*EXERCISE BRIEF*.
Whenever the word "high" shows up in a line of the data, copy that line.

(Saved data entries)
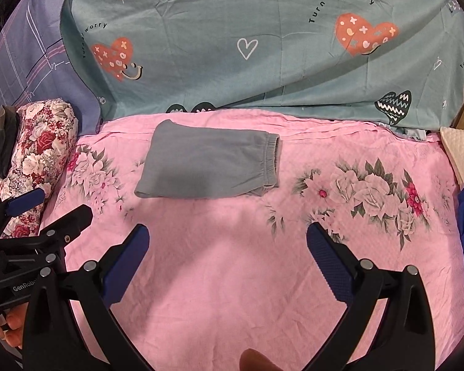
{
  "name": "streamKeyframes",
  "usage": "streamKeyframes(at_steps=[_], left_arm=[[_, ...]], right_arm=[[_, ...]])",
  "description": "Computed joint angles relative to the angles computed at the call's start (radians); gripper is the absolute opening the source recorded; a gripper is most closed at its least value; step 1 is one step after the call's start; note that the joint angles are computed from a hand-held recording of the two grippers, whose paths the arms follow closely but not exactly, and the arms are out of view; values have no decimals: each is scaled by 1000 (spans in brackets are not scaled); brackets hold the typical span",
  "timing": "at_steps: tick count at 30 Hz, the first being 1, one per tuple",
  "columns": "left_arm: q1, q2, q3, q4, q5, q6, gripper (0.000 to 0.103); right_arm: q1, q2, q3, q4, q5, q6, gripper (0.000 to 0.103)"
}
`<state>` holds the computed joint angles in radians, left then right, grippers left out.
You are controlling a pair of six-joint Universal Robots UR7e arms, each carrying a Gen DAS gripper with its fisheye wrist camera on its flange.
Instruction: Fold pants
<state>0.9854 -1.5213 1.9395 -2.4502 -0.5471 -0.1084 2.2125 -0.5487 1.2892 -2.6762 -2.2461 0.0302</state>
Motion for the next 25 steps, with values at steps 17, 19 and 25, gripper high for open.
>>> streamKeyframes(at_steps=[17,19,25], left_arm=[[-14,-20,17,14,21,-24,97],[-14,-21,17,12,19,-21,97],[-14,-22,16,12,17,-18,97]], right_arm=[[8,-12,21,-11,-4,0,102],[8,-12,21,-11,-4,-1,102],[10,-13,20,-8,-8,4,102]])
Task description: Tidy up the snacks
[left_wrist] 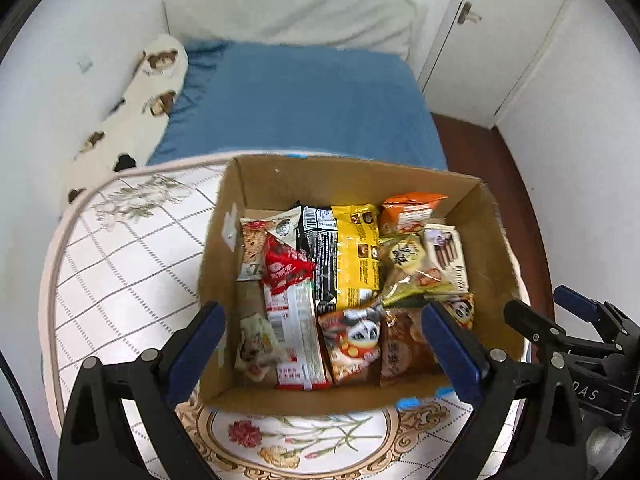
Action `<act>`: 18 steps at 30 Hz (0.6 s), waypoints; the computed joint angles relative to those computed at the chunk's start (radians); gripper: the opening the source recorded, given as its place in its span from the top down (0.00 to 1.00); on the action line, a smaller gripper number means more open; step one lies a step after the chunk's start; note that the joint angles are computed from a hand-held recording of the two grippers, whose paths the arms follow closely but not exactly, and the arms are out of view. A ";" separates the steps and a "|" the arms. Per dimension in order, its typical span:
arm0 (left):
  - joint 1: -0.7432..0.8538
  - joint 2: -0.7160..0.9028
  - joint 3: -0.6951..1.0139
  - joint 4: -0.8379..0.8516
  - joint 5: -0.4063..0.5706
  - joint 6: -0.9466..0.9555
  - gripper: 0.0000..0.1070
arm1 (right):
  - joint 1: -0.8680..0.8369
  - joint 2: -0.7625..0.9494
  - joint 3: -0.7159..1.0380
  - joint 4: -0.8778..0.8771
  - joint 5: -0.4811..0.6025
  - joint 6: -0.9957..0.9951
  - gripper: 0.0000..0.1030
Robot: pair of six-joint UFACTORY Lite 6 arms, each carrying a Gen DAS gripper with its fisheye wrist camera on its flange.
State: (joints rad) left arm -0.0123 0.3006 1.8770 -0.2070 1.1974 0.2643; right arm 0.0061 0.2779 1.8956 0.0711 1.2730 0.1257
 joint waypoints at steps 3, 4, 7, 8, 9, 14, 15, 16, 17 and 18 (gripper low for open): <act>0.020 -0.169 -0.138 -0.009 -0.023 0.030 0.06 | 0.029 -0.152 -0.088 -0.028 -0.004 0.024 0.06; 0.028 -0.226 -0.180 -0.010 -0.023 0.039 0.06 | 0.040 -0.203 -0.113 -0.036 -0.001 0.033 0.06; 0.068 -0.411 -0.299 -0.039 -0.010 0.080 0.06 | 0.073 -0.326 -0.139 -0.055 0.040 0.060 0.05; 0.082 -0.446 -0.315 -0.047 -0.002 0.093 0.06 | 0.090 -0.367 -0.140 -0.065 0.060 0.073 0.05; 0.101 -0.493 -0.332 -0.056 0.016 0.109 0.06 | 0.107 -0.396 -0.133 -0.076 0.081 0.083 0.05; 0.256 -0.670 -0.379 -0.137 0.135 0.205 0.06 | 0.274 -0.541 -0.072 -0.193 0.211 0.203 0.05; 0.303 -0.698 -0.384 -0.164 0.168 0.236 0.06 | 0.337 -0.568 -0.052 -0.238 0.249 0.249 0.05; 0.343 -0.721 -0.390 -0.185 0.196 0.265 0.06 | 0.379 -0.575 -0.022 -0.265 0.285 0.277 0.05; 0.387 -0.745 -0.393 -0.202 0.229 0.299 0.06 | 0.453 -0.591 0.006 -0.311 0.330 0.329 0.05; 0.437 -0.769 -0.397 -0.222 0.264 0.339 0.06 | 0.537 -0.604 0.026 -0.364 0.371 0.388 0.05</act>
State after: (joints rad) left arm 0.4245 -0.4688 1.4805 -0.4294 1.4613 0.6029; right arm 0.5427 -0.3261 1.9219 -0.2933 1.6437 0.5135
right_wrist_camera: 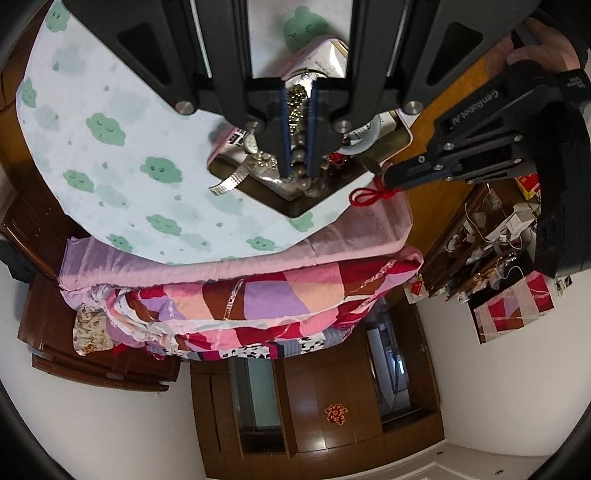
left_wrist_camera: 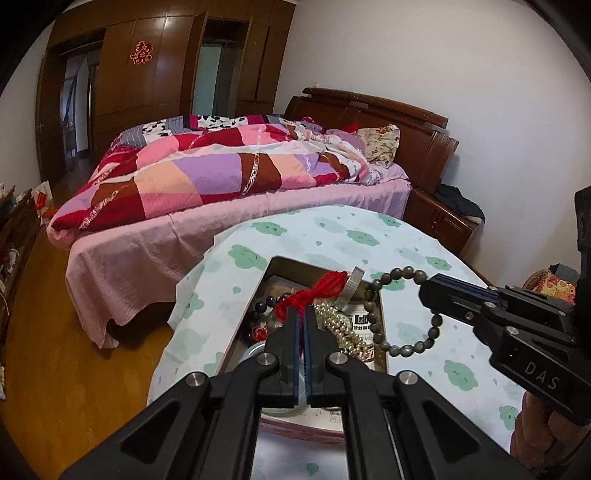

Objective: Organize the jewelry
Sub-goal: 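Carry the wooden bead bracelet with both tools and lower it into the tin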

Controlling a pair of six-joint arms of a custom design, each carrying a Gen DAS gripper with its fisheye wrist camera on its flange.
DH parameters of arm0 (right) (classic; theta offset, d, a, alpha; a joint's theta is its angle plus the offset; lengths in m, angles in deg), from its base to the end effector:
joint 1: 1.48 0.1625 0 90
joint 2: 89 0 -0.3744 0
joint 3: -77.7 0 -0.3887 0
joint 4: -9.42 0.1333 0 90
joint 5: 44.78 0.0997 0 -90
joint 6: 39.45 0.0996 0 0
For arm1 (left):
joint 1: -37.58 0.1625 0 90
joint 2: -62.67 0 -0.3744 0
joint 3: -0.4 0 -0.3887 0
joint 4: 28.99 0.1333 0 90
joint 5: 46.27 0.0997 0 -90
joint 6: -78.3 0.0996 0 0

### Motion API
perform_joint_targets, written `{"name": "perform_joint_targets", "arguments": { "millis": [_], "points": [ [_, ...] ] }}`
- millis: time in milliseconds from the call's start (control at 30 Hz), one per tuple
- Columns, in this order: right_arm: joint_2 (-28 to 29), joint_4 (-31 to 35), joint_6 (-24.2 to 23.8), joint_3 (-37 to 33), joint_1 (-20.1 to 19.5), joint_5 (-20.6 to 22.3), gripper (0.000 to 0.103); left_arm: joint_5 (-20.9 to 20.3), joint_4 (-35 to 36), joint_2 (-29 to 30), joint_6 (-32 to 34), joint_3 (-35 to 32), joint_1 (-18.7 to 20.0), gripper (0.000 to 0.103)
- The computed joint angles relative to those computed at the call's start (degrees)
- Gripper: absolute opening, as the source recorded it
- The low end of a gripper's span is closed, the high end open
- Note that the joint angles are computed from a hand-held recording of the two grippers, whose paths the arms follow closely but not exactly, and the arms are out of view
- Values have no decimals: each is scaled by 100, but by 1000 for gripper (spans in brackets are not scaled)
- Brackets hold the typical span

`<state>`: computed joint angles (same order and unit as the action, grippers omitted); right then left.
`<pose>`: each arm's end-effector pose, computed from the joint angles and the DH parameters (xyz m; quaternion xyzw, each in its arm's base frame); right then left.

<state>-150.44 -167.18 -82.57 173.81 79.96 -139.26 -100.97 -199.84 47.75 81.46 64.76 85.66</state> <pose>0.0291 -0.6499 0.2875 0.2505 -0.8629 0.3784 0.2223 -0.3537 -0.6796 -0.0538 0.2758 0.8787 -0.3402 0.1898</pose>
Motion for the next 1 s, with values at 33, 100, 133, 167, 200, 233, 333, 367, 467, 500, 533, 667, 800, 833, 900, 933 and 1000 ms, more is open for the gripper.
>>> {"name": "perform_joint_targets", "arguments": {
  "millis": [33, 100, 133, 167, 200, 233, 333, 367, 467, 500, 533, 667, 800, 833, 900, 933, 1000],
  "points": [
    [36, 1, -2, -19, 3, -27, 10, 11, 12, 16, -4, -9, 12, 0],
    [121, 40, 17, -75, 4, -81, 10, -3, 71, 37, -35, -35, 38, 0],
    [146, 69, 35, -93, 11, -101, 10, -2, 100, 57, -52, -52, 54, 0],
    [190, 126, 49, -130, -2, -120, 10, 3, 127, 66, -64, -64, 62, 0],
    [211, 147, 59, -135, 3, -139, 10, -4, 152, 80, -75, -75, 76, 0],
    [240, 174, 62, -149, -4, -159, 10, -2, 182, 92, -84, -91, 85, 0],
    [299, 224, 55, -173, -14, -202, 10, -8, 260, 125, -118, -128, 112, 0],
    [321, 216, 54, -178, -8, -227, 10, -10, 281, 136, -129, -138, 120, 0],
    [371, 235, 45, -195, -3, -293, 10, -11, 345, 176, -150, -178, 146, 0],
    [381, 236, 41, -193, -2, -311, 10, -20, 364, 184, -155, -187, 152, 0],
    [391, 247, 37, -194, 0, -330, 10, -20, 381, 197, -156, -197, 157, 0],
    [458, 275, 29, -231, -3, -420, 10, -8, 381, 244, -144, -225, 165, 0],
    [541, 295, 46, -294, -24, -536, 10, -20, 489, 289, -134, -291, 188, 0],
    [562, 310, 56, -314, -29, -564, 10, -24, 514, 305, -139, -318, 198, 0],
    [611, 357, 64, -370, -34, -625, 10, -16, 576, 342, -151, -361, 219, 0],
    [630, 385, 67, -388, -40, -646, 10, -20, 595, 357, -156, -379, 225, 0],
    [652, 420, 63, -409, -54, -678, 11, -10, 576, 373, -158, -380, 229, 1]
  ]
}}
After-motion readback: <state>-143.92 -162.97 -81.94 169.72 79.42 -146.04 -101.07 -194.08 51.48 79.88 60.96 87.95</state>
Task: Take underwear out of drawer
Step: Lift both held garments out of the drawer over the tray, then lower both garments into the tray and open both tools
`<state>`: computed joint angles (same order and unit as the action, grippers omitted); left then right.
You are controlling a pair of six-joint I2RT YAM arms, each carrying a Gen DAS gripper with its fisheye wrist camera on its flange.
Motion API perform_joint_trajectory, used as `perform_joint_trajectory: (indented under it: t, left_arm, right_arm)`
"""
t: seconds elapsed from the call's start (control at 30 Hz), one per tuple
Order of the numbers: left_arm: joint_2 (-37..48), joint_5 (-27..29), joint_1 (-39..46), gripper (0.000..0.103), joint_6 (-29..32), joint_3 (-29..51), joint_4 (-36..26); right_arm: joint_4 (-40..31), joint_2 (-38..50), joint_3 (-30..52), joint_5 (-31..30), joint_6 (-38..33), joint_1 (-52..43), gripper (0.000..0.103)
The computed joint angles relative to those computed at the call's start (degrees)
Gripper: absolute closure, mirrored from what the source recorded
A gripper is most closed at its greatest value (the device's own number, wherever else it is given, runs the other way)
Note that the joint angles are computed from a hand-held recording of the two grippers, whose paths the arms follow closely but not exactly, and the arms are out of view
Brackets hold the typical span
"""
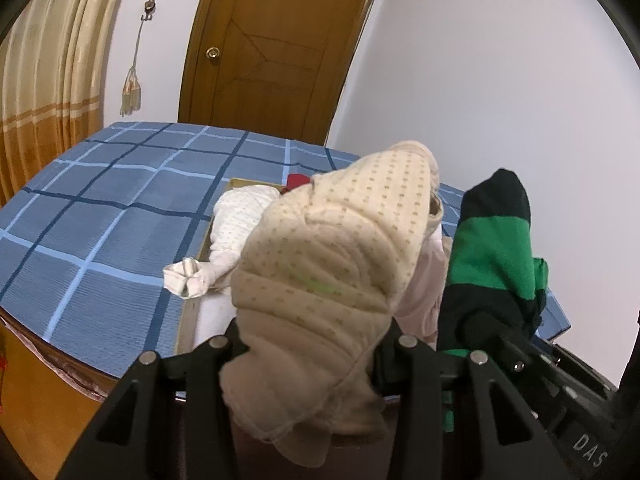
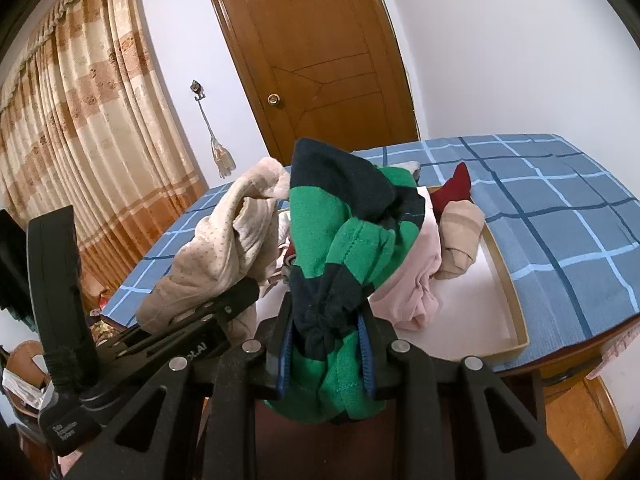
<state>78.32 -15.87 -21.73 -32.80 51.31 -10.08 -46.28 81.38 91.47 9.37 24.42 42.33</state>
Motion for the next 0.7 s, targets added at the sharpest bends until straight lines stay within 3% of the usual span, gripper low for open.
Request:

*REPLY*.
Motion for the next 25 steps, with values at steps 17, 19 and 25, gripper high for open.
- The low end of a gripper's span is closed, the high end open

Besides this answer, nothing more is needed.